[Work task] Copy the data. Keep every character as given.

[Provided material]

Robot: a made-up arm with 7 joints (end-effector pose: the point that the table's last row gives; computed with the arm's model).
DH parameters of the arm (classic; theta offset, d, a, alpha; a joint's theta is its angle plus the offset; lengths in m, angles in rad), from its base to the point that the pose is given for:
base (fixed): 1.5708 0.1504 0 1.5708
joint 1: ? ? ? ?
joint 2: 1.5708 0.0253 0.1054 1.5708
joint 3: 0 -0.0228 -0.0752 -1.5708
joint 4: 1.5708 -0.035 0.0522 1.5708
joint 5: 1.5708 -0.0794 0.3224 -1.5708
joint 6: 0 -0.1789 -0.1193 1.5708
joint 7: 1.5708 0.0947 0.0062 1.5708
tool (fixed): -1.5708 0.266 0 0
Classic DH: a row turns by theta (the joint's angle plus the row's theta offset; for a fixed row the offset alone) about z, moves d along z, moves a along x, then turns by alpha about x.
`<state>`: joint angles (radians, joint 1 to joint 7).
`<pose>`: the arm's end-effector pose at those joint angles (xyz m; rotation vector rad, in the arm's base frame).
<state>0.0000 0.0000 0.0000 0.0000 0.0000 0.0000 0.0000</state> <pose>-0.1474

[Solution to the problem]
Robot: a made-up arm with 7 joints (end-effector pose: the point that the table's last row gives; computed with the arm's model).
DH parameters of the arm (classic; theta offset, d, a, alpha; a joint's theta is its angle plus the offset; lengths in m, angles in rad), from its base to the point that the pose is given for:
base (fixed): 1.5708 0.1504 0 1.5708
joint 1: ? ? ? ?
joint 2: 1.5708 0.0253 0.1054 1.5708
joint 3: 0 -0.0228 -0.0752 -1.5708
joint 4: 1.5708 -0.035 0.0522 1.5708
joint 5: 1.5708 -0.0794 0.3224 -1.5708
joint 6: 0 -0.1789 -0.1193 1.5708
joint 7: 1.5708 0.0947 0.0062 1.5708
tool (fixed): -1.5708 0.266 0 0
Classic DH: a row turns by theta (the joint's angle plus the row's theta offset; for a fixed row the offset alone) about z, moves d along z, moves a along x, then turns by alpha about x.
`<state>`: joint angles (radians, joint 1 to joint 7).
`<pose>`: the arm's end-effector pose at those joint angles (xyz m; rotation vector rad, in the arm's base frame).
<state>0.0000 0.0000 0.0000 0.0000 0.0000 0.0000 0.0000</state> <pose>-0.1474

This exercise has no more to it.